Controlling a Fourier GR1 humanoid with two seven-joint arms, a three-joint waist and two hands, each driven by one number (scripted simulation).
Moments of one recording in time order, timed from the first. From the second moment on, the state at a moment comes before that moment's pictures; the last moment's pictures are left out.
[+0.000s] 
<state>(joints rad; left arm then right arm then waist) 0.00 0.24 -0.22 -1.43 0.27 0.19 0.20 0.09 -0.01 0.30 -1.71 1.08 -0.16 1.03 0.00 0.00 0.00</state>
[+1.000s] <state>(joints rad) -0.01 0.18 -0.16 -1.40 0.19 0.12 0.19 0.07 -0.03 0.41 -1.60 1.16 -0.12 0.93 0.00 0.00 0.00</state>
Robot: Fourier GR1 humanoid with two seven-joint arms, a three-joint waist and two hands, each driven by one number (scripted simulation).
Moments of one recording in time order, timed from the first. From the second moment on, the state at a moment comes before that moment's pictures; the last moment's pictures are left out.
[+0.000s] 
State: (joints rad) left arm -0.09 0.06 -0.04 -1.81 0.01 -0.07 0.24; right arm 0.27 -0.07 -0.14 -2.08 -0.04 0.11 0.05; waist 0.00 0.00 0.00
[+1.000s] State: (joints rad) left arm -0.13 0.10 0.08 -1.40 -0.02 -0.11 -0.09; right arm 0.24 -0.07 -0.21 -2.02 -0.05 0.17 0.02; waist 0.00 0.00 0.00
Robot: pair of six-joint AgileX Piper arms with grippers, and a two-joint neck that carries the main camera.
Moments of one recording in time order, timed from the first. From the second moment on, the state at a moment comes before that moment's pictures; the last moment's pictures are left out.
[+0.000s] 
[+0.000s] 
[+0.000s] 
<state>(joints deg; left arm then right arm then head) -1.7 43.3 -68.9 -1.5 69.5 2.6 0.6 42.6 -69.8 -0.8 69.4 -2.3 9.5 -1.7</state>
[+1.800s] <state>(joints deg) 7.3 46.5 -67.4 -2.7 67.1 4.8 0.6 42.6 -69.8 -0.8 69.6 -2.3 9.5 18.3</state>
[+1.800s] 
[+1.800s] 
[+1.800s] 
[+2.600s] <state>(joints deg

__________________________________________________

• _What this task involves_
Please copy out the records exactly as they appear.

• _Response area_
Controlling a Fourier GR1 humanoid with two seven-joint arms, a three-joint waist and two hands, each driven by one number (scripted simulation).
Moments of one recording in time order, timed from the first. From the second moment on, the state at a moment comes before that moment's pictures; the last moment's pictures are left out.
[+0.000s] 
<state>(joints rad; left arm then right arm then waist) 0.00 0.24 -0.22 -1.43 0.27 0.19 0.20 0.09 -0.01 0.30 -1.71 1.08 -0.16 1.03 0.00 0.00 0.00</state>
[+1.000s] <state>(joints rad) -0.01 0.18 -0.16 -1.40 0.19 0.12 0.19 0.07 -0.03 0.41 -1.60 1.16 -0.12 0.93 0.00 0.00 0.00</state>
Robot: Fourier GR1 humanoid with two seven-joint arms, a three-joint waist and two hands, each driven by one number (scripted simulation).
Moments of one recording in time order, timed from the first. From the second moment on, the state at a moment comes before that moment's pictures; the last moment's pictures are left out.
[+0.000s] 
State: (joints rad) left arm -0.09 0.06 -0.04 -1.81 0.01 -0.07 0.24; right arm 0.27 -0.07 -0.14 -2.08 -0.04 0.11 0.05; waist 0.00 0.00 0.00
[+1.000s] State: (joints rad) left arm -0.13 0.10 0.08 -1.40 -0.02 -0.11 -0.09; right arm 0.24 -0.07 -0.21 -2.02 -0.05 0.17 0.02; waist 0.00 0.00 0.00
Robot: pair of six-joint AgileX Piper arms with grippers, and a two-joint neck that carries the main camera.
Moments of one recording in time order, timed from the first. From the second moment on, the state at a moment comes before that moment's pictures; the last moment's pictures are left out.
[+0.000s] 
[+0.000s] 
[+0.000s] 
<state>(joints deg; left arm then right arm then head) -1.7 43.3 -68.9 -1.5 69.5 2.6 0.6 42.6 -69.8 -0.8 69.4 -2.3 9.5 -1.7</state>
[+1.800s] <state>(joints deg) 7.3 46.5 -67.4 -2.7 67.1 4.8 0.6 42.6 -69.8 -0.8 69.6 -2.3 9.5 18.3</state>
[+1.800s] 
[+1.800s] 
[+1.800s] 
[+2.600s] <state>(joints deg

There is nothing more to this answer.